_Work to be completed_: Return exactly those lines of the material below that fall between the line holding "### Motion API" and the line holding "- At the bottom", inclusive.

_Data shown_:

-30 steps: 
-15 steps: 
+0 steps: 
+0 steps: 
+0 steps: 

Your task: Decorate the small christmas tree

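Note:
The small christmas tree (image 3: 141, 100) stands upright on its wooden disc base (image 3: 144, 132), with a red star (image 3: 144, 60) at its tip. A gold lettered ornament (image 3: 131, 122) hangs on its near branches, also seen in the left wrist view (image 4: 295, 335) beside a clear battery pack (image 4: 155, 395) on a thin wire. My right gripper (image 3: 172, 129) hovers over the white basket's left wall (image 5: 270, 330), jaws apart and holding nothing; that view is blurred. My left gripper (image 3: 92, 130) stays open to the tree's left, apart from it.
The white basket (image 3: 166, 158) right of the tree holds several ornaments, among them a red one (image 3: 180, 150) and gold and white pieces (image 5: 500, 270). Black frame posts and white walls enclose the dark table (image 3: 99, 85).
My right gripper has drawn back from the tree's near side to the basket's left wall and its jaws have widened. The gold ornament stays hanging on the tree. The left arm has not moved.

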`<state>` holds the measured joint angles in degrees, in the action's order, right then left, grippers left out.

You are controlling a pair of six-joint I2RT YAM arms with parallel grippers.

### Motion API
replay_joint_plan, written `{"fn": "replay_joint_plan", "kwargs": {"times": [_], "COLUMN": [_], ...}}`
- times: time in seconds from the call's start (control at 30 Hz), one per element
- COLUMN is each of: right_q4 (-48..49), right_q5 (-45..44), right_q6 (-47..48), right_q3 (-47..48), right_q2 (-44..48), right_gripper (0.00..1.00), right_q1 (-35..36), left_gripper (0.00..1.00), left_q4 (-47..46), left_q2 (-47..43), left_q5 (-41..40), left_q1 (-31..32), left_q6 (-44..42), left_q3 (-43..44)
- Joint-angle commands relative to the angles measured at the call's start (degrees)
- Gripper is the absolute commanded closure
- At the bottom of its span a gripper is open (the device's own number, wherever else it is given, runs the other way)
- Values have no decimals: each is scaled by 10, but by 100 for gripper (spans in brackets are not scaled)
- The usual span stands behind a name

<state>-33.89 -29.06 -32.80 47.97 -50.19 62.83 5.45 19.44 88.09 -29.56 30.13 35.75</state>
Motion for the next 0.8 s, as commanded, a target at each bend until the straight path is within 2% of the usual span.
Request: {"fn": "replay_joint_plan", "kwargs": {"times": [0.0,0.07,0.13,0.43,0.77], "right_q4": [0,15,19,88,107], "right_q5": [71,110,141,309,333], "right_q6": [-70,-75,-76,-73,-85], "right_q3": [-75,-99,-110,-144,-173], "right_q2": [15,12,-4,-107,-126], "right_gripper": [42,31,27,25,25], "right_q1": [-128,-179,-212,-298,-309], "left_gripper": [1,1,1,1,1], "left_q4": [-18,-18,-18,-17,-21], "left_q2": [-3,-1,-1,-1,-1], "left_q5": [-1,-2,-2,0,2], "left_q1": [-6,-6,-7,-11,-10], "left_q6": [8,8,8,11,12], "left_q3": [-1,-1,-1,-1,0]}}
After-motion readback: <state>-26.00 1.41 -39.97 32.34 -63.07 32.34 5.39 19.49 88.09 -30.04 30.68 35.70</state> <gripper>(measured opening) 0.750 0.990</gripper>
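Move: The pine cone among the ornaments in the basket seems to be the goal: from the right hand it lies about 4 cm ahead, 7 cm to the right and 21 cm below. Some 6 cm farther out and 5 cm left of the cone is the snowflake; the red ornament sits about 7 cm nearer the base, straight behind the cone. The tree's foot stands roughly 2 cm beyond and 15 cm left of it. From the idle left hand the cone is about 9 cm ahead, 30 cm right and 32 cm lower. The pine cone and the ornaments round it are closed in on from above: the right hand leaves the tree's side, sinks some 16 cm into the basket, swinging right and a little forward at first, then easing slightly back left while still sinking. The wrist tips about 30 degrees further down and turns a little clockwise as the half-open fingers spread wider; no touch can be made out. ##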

_Exercise solution_:
### Motion API
replay_joint_plan, written `{"fn": "replay_joint_plan", "kwargs": {"times": [_], "COLUMN": [_], ...}}`
- times: time in seconds from the call's start (control at 30 Hz), one per element
- COLUMN is each of: right_q4 (-48..49), right_q5 (-45..44), right_q6 (-47..48), right_q3 (-47..48), right_q2 (-44..48), right_gripper (0.00..1.00), right_q1 (-35..36), left_gripper (0.00..1.00), left_q4 (-47..46), left_q2 (-47..43), left_q5 (-41..40), left_q1 (-31..32), left_q6 (-44..42), left_q3 (-43..44)
- Joint-angle commands relative to the angles measured at the call's start (degrees)
- Gripper is the absolute commanded closure
- At the bottom of its span a gripper is open (the device's own number, wherever else it is given, runs the other way)

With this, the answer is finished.